In [None]:
"""
Example usage of chemrxn-cleaner on ORD data aggregated from a local dataset directory.

Source: https://github.com/open-reaction-database/ord-data/tree/main/data

"""
from __future__ import annotations

from pathlib import Path
from typing import List, Tuple

from rdkit import RDLogger

# Disable all RDKit logs
RDLogger.DisableLog("rdApp.*")

from chemrxn_cleaner import (
    CleaningStats,
    ReactionRecord,
    ElementFilterRule,
    clean_reactions,
    clean_reactions_with_report,
    export_reaction_records_to_json,
    load_reactions,
    max_smiles_length,
    similarity_filter,
    element_filter,
    has_product
)


def load_and_clean_ord_file(path: Path) -> Tuple[List[ReactionRecord], CleaningStats]:
    rxn_ord = load_reactions(
        source=str(path),
        fmt="ord",
    )
    # read ORD (Open Reaction Database) data from your local environment
    TEST = "Cn2cc(c1ccccc1)nn2"
    return clean_reactions_with_report(
        rxn_smiles_list=rxn_ord,
        filters=[
            max_smiles_length(500),
            has_product,
            element_filter(
                allowList=ElementFilterRule(["C", "H", "O", "Cl", "F", "N"], [], []),
                forbidList=ElementFilterRule([], [], []),
            ),
            similarity_filter(query_smiles=TEST, role="any", threshold=0.2),
        ],
    )



rxn_processed, stats = load_and_clean_ord_file('../tests/resources/ord_dataset-sample.pb.gz')
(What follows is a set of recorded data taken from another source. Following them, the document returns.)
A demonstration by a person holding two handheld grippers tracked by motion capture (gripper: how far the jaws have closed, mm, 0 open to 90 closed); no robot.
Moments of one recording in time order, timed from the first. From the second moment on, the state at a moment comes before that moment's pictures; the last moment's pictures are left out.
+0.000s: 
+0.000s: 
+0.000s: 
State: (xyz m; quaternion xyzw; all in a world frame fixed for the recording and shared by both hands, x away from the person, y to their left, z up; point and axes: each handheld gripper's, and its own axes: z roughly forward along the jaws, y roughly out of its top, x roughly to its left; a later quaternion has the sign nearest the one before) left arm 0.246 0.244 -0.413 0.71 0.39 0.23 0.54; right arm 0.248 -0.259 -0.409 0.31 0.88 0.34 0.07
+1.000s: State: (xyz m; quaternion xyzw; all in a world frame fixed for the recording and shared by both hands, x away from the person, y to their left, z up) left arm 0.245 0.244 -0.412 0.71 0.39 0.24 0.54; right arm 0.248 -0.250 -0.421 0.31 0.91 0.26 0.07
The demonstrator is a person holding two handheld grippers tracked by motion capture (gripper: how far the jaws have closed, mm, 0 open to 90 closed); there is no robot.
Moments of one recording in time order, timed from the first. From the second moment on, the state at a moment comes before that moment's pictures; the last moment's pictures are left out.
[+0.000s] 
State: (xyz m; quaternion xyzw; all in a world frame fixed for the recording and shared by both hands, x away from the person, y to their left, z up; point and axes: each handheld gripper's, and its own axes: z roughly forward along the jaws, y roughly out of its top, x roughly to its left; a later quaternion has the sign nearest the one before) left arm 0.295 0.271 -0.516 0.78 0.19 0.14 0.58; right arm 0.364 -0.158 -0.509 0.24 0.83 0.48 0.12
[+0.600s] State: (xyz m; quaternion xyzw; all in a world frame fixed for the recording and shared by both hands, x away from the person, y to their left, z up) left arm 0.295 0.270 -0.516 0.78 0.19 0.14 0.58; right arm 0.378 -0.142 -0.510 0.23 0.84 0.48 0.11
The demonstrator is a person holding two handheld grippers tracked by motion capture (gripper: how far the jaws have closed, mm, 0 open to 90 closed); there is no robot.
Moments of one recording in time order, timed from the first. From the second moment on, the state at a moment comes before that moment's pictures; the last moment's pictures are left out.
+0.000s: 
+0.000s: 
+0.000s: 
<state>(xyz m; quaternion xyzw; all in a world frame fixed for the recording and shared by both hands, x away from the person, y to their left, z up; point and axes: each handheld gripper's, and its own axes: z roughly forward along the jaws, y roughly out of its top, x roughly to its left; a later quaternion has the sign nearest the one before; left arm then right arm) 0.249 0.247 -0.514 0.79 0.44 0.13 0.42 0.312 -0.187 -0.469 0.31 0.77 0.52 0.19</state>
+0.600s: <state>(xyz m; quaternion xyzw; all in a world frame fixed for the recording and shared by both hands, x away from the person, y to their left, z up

print(f"Reaction cleaning stats: {stats}")

print(f"Total ORD reactions processed after the filter: {len(rxn_processed)}")
export_reaction_records_to_json(records=rxn_processed, path="./export.json")


In [None]:
"""
Example usage of chemrxn-cleaner on uspto data aggregated from a local dataset directory.

Source: https://figshare.com/articles/dataset/Chemical_reactions_from_US_patents_1976-Sep2016_/5104873

"""
from __future__ import annotations

from chemrxn_cleaner import (
    ReactionRecord,
    clean_reactions,
    load_reactions,
)

from rdkit import RDLogger

# Disable all RDKit logs
RDLogger.DisableLog("rdApp.*")


USPTO_SOURCE = "../tests/resources/uspto_dataset-sample-small.rsmi"
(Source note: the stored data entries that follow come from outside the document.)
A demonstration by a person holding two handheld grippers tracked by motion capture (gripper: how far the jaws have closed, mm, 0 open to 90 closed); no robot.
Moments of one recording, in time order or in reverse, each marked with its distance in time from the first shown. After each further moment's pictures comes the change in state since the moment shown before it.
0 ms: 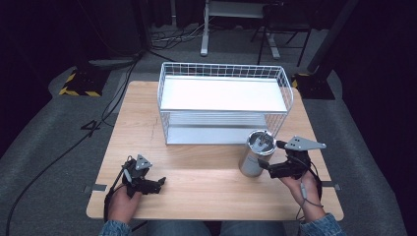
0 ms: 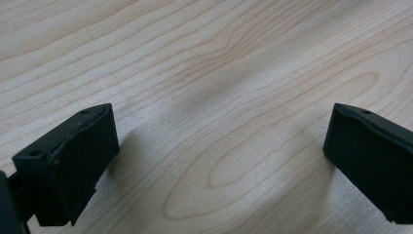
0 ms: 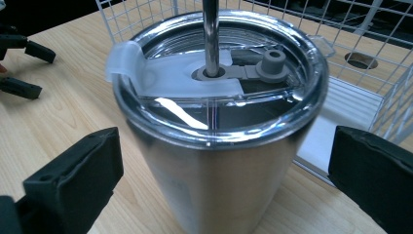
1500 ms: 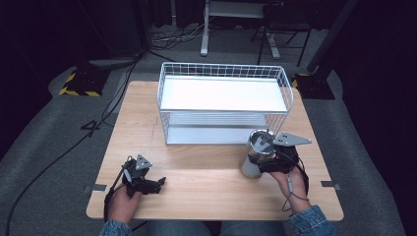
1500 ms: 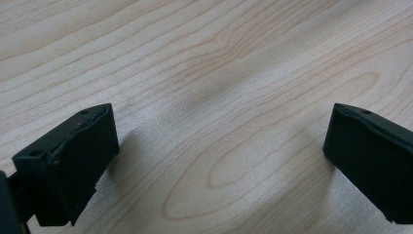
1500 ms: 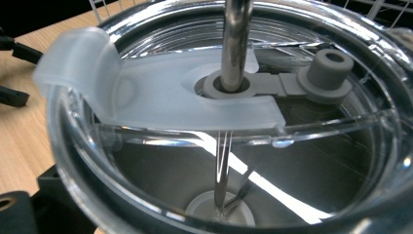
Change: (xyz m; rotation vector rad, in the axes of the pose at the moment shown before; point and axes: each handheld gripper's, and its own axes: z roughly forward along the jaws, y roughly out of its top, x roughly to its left) left arm 0.000 0.000 0.000 0.000 0.000 0.000; right arm 0.005 0.007 0.029 0.007 -0.003 -0.006
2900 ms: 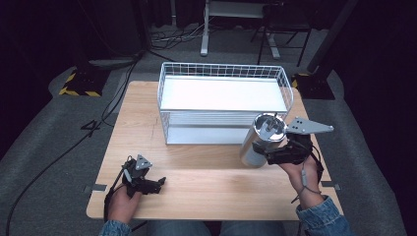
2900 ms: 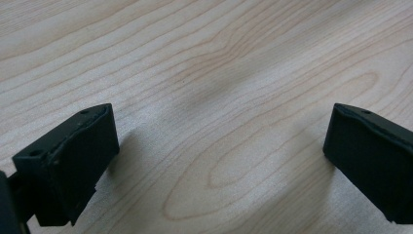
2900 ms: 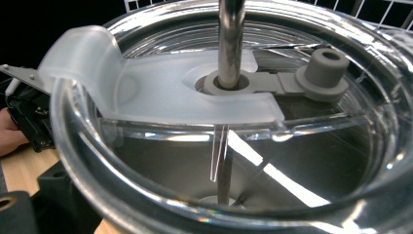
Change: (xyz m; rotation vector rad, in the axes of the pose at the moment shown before) left arm 0.000 0.000 0.000 0.000 0.000 0.000; right arm 0.018 0.068 -0.053 -0.121 0.061 -0.055
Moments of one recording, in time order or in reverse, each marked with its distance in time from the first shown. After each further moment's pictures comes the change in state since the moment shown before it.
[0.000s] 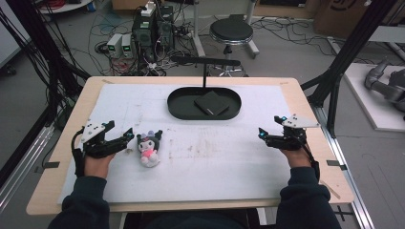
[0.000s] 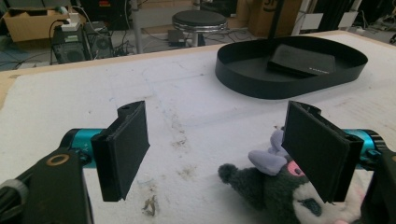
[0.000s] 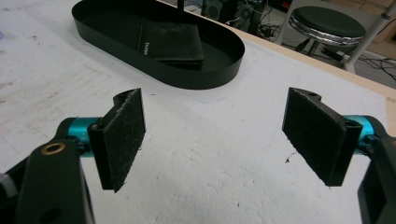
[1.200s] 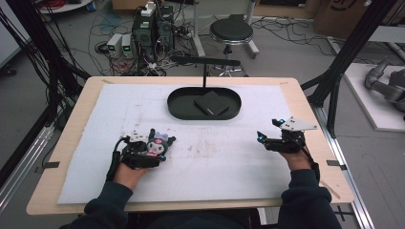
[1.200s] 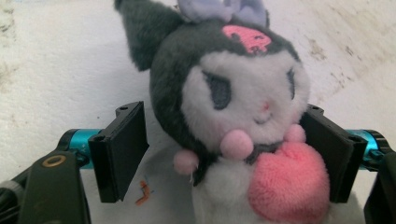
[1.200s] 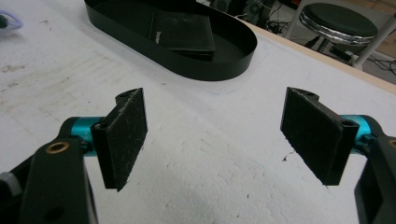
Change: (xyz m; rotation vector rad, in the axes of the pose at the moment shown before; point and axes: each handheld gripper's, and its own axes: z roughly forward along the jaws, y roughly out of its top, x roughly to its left) left arm -0.083 -0.020 0.041 0.455 -0.119 -0.014; right arm 0.007 -0.003 -0.001 0.022 0.027 -0.041
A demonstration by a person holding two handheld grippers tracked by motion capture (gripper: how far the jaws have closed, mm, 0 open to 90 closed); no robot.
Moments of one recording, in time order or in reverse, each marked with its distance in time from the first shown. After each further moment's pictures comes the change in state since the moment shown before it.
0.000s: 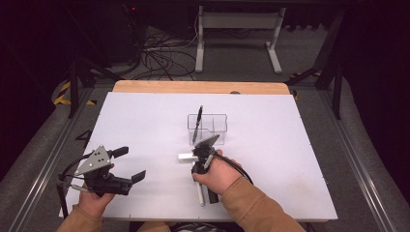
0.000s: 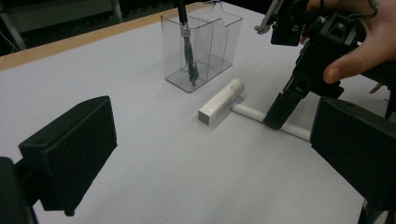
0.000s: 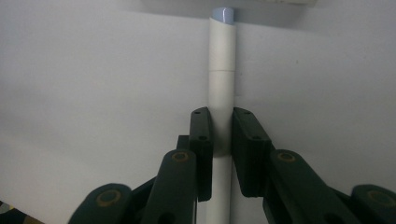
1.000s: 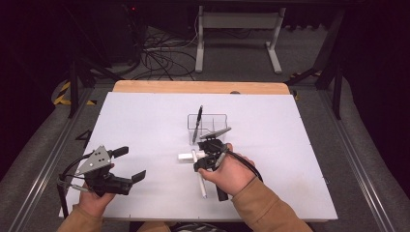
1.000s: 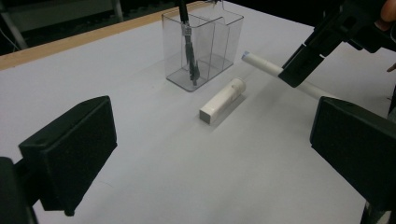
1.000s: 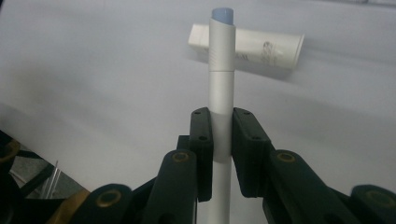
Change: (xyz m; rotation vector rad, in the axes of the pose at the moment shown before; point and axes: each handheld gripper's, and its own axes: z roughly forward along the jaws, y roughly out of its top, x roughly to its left) left arm 0.001 0.000 0.001 0.004 0.006 0.006; right arm -0.003 -0.011 -0.057 -0.192 0.111 -0.118
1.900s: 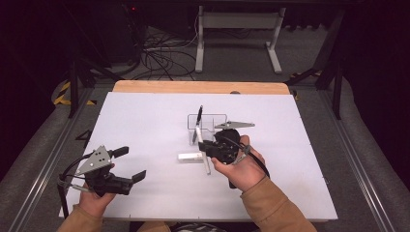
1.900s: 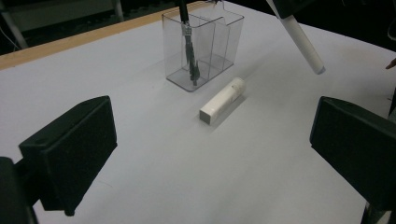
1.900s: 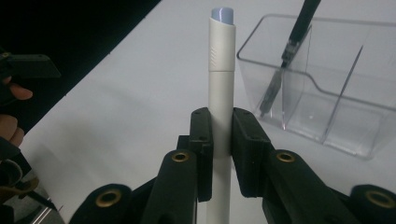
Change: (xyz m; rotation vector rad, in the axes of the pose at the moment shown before) left arm -0.001 0.000 0.001 -0.001 0.001 -0.006; right arm -0.025 0.004 -0.037 -0.418 0.130 -0.218
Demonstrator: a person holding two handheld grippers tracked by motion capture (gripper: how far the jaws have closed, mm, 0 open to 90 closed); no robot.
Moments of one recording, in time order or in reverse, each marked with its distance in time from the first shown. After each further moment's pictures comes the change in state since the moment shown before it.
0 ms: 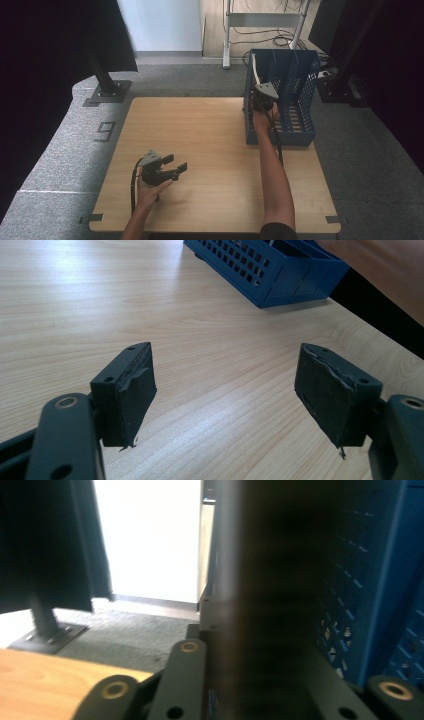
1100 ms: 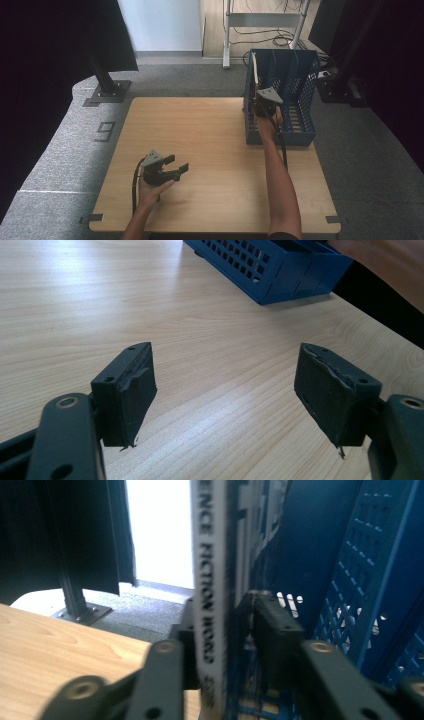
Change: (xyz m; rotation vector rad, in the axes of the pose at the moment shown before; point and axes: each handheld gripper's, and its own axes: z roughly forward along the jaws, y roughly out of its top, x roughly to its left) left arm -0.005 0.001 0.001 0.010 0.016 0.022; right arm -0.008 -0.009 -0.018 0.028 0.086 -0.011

rxn_list = load_reactions(
    source=USPTO_SOURCE,
    fmt="uspto",
    keep_meta=True,
)
print(f"Loaded {len(rxn_list)} raw reactions from {USPTO_SOURCE}")

rxn_filtered = clean_reactions(rxn_smiles_list=rxn_list)

In [None]:
"""
Example usage of chemrxn-cleaner on json data aggregated from a local dataset directory.

Source data: https://github.com/msaebi1993/yield-rxn/tree/master/data/dy/raw

"""
from typing import Any, Dict

from chemrxn_cleaner import load_reactions
from chemrxn_cleaner.parser import parse_reaction_smiles

SOURCE_PATH = "../tests/resources/json_dataset-sample.json"



def to_reaction_record(entry: Dict[str, Any]) -> ReactionRecord:
    """Map raw JSON dicts into ReactionRecord instances."""
    if "reaction_smiles" in entry:
        rec = ReactionRecord.from_dict(entry)
    else:
        reactants = [str(s["smiles"]) for s in entry.get("reactants", [])]
        reagents = [entry["base"]["smiles"]]
        products = [entry["product"]["smiles"]]
        rxn_smiles = ">".join(
            [".".join(reactants), ".".join(reagents), ".".join(products)]
        )
        rec = parse_reaction_smiles(rxn_smiles, strict=False)
        rec.reactants = reactants
        rec.reagents = reagents
        rec.products = products
        rec.bases = reagents
    rec.source = entry.get("source", "json") or "json"
    rec.reaction_id = entry.get("reaction_id", entry.get("id", ""))
    rec.extra_metadata.update(entry.get("meta", {}))
    return rec


rxn_records = load_reactions(source=SOURCE_PATH, fmt="json", mapper=to_reaction_record)
print(f"Parsed {len(rxn_records)} ReactionRecord objects")
print(rxn_records[0].to_dict())
rxn_records[0].show()

In [None]:
"""
Example usage of chemrxn-cleaner on csv data aggregated from a local dataset directory.

Source data: 

    * https://ibm.ent.box.com/v/ReactionSeq2SeqDataset (Ref: https://github.com/pschwllr/MolecularTransformer?tab=readme-ov-file)



"""
from typing import Optional

from chemrxn_cleaner import load_reactions

USPTO_STEREO_PATH = "../tests/resources/csv_dataset-sample.csv"


def _to_float(value: Any) -> Optional[float]:
    try:
        text = str(value).replace("%", "").strip()
        if not text:
            return None
        return float(text)
    except Exception:
        return None



def map_row(record: ReactionRecord, row: Dict[str, Any]) -> ReactionRecord:
    record.source = "uspto_stereo"
    record.source_ref = row.get("PatentNumber") or None
    if row.get("CalculatedYield"):
        record.yield_value = _to_float(row.get("CalculatedYield"))
    return record


uspto_stereo = load_reactions(
    source=USPTO_STEREO_PATH,
    fmt="csv",
    reactant_columns=[],
    reagent_columns=[],
    product_columns=[],
    reaction_smiles_column="OriginalReaction",
    delimiter="\t",
    skip_lines=2,
    mapper=map_row,
)
print(f"Parsed {len(uspto_stereo)} ReactionRecord objects from uspto stereo")
print(uspto_stereo[0].to_dict())
uspto_stereo[0].show()